START Provided information

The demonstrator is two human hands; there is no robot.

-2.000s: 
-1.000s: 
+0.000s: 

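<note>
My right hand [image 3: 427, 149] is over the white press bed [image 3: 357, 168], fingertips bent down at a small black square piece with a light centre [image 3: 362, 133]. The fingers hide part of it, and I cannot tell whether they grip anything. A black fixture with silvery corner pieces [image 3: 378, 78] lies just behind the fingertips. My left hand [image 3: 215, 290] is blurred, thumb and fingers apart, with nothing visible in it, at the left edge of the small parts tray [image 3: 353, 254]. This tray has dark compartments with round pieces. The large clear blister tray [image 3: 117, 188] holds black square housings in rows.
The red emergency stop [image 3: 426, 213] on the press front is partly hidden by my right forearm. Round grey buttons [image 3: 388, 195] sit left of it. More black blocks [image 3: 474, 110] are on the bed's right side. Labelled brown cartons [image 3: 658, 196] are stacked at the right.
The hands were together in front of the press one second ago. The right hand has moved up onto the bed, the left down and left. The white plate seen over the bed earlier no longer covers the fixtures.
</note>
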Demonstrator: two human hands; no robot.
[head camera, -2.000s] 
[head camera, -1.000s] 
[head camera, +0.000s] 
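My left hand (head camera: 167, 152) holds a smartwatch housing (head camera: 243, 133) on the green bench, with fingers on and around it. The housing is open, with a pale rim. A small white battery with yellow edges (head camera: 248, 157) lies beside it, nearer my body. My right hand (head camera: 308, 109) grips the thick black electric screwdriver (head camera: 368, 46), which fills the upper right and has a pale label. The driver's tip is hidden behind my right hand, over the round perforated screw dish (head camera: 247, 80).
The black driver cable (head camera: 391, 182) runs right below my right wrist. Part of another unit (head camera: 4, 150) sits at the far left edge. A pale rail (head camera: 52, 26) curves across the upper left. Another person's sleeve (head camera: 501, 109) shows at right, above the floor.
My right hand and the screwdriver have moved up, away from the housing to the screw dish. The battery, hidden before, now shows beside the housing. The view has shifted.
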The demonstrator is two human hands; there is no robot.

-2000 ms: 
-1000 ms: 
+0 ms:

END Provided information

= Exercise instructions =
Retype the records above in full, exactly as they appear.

= Solution below =
The demonstrator is two human hands; there is no robot.

-2.000s: 
-1.000s: 
+0.000s: 

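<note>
My right hand [image 3: 427, 149] is over the white press bed [image 3: 357, 168], fingertips bent down at a small black square piece with a light centre [image 3: 362, 133]. The fingers hide part of it, and I cannot tell whether they grip anything. A black fixture with silvery corner pieces [image 3: 378, 78] lies just behind the fingertips. My left hand [image 3: 215, 290] is blurred, thumb and fingers apart, with nothing visible in it, at the left edge of the small parts tray [image 3: 353, 254]. This tray has dark compartments with round pieces. The large clear blister tray [image 3: 117, 188] holds black square housings in rows.
The red emergency stop [image 3: 426, 213] on the press front is partly hidden by my right forearm. Round grey buttons [image 3: 388, 195] sit left of it. More black blocks [image 3: 474, 110] are on the bed's right side. Labelled brown cartons [image 3: 658, 196] are stacked at the right.
The hands were together in front of the press one second ago. The right hand has moved up onto the bed, the left down and left. The white plate seen over the bed earlier no longer covers the fixtures.
</note>
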Demonstrator: two human hands; no robot.
[head camera, -2.000s] 
[head camera, -1.000s] 
[head camera, +0.000s] 
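My left hand (head camera: 167, 152) holds a smartwatch housing (head camera: 243, 133) on the green bench, with fingers on and around it. The housing is open, with a pale rim. A small white battery with yellow edges (head camera: 248, 157) lies beside it, nearer my body. My right hand (head camera: 308, 109) grips the thick black electric screwdriver (head camera: 368, 46), which fills the upper right and has a pale label. The driver's tip is hidden behind my right hand, over the round perforated screw dish (head camera: 247, 80).
The black driver cable (head camera: 391, 182) runs right below my right wrist. Part of another unit (head camera: 4, 150) sits at the far left edge. A pale rail (head camera: 52, 26) curves across the upper left. Another person's sleeve (head camera: 501, 109) shows at right, above the floor.
My right hand and the screwdriver have moved up, away from the housing to the screw dish. The battery, hidden before, now shows beside the housing. The view has shifted.
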The demonstrator is two human hands; there is no robot.

-2000 ms: 
-1000 ms: 
+0 ms:

No more output will be given.